Tripathi Bhaskar, Sharma Rakesh Kumar
School of Humanities and Social Sciences, Thapar Institute of Engineering and Technology, Patiala, 147004 India.
Comput Econ. 2022 Oct 28:1-27. doi: 10.1007/s10614-022-10325-8.
Bitcoin is a volatile financial asset that runs on a decentralized peer-to-peer Blockchain network. Investors need accurate price forecasts to minimize losses and maximize profits. Extreme volatility, speculative nature, and dependence on intrinsic and external factors make Bitcoin price forecast challenging. This research proposes a reliable forecasting framework by reducing the inherent noise in Bitcoin time series and by examining the predictive power of three distinct types of predictors, namely fundamental indicators, technical indicators, and univariate lagged prices. We begin with a three-step hybrid feature selection procedure to identify the variables with the highest predictive ability, then use Hampel and Savitzky-Golay filters to impute outliers and remove signal noise from the Bitcoin time series. Next, we use several deep neural networks tuned by Bayesian Optimization to forecast short-term prices for the next day, three days, five days, and seven days ahead intervals. We found that the Deep Artificial Neural Network model created using technical indicators as input data outperformed other benchmark models like Long Short Term Memory, Bi-directional LSTM (BiLSTM), and Convolutional Neural Network (CNN)-BiLSTM. The presented results record a high accuracy and outperform all existing models available in the past literature with an absolute percentage error as low as 0.28% for the next day forecast and 2.25% for the seventh day for the latest out of sample period ranging from Jan 1, 2021, to Nov 1, 2021. With contributions in feature selection, data-preprocessing, and hybridizing deep learning models, this work contributes to researchers and traders in fundamental and technical domains.
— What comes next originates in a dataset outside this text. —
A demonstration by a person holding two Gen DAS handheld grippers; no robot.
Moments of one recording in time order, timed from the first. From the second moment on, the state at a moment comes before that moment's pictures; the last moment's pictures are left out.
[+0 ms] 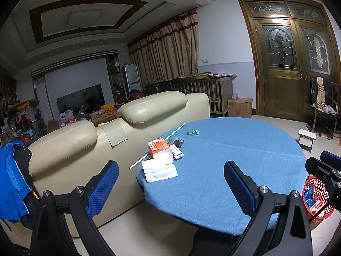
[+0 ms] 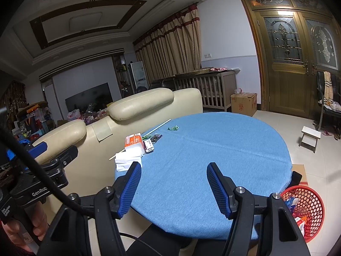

比特币是一种运行在去中心化对等区块链网络上的波动性金融资产。投资者需要准确的价格预测以将损失降至最低并实现利润最大化。极端的波动性、投机性质以及对内在和外部因素的依赖使得比特币价格预测具有挑战性。本研究通过减少比特币时间序列中的固有噪声,并通过检验三种不同类型预测指标(即基本面指标、技术指标和单变量滞后价格)的预测能力,提出了一个可靠的预测框架。我们首先采用三步混合特征选择程序来识别具有最高预测能力的变量,然后使用汉佩尔滤波器和萨维茨基-戈莱滤波器来插补异常值并去除比特币时间序列中的信号噪声。接下来,我们使用通过贝叶斯优化调整的几个深度神经网络来预测未来一天、三天、五天和七天的短期价格。我们发现,以技术指标作为输入数据创建的深度人工神经网络模型优于其他基准模型,如长短期记忆模型、双向长短期记忆模型(BiLSTM)和卷积神经网络(CNN)-BiLSTM。对于2021年1月1日至2021年11月1日的最新样本外时期,所呈现的结果记录了高精度,并且优于过去文献中所有现有的模型,次日预测的绝对百分比误差低至0.28%,第七天预测的绝对百分比误差为2.25%。通过在特征选择、数据预处理和深度学习模型混合方面的贡献,这项工作对基础和技术领域的研究人员和交易员有所帮助。